### [Instructions to follow]
Word for word, write out all of the entries that follow.

Stored data entries:
*-*-*
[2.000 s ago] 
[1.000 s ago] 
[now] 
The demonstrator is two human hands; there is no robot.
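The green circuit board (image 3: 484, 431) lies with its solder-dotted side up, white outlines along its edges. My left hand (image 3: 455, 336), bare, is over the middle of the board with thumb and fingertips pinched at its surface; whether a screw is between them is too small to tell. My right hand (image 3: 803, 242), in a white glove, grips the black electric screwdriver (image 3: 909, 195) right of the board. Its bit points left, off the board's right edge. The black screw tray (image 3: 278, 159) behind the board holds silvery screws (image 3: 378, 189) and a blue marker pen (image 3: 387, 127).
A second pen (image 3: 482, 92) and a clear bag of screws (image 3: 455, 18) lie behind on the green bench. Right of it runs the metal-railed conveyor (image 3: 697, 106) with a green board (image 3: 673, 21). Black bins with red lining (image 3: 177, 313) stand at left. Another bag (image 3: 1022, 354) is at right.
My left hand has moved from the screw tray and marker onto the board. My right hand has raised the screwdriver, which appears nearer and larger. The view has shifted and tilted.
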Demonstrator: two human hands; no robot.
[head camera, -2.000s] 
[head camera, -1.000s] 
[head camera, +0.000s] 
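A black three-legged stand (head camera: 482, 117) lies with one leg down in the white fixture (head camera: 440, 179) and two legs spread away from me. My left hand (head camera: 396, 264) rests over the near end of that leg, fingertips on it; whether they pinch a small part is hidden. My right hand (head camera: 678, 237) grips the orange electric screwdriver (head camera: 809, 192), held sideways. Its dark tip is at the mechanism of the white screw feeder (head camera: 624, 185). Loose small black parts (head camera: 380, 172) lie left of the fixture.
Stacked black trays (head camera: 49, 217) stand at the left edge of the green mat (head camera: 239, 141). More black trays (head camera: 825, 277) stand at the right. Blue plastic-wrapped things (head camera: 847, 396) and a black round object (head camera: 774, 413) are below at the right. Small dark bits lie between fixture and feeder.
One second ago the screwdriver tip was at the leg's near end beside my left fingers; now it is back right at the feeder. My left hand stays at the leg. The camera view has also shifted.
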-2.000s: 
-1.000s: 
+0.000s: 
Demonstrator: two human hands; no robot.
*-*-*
### [Response for this exercise]
[2.000 s ago] 
[1.000 s ago] 
[now] 
The demonstrator is two human hands; there is no robot.
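The green circuit board (image 3: 484, 431) lies with its solder-dotted side up, white outlines along its edges. My left hand (image 3: 455, 336), bare, is over the middle of the board with thumb and fingertips pinched at its surface; whether a screw is between them is too small to tell. My right hand (image 3: 803, 242), in a white glove, grips the black electric screwdriver (image 3: 909, 195) right of the board. Its bit points left, off the board's right edge. The black screw tray (image 3: 278, 159) behind the board holds silvery screws (image 3: 378, 189) and a blue marker pen (image 3: 387, 127).
A second pen (image 3: 482, 92) and a clear bag of screws (image 3: 455, 18) lie behind on the green bench. Right of it runs the metal-railed conveyor (image 3: 697, 106) with a green board (image 3: 673, 21). Black bins with red lining (image 3: 177, 313) stand at left. Another bag (image 3: 1022, 354) is at right.
My left hand has moved from the screw tray and marker onto the board. My right hand has raised the screwdriver, which appears nearer and larger. The view has shifted and tilted.
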Demonstrator: two human hands; no robot.
[head camera, -2.000s] 
[head camera, -1.000s] 
[head camera, +0.000s] 
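A black three-legged stand (head camera: 482, 117) lies with one leg down in the white fixture (head camera: 440, 179) and two legs spread away from me. My left hand (head camera: 396, 264) rests over the near end of that leg, fingertips on it; whether they pinch a small part is hidden. My right hand (head camera: 678, 237) grips the orange electric screwdriver (head camera: 809, 192), held sideways. Its dark tip is at the mechanism of the white screw feeder (head camera: 624, 185). Loose small black parts (head camera: 380, 172) lie left of the fixture.
Stacked black trays (head camera: 49, 217) stand at the left edge of the green mat (head camera: 239, 141). More black trays (head camera: 825, 277) stand at the right. Blue plastic-wrapped things (head camera: 847, 396) and a black round object (head camera: 774, 413) are below at the right. Small dark bits lie between fixture and feeder.
One second ago the screwdriver tip was at the leg's near end beside my left fingers; now it is back right at the feeder. My left hand stays at the leg. The camera view has also shifted.
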-2.000s: 
-1.000s: 
+0.000s: 
Demonstrator: two human hands; no robot.

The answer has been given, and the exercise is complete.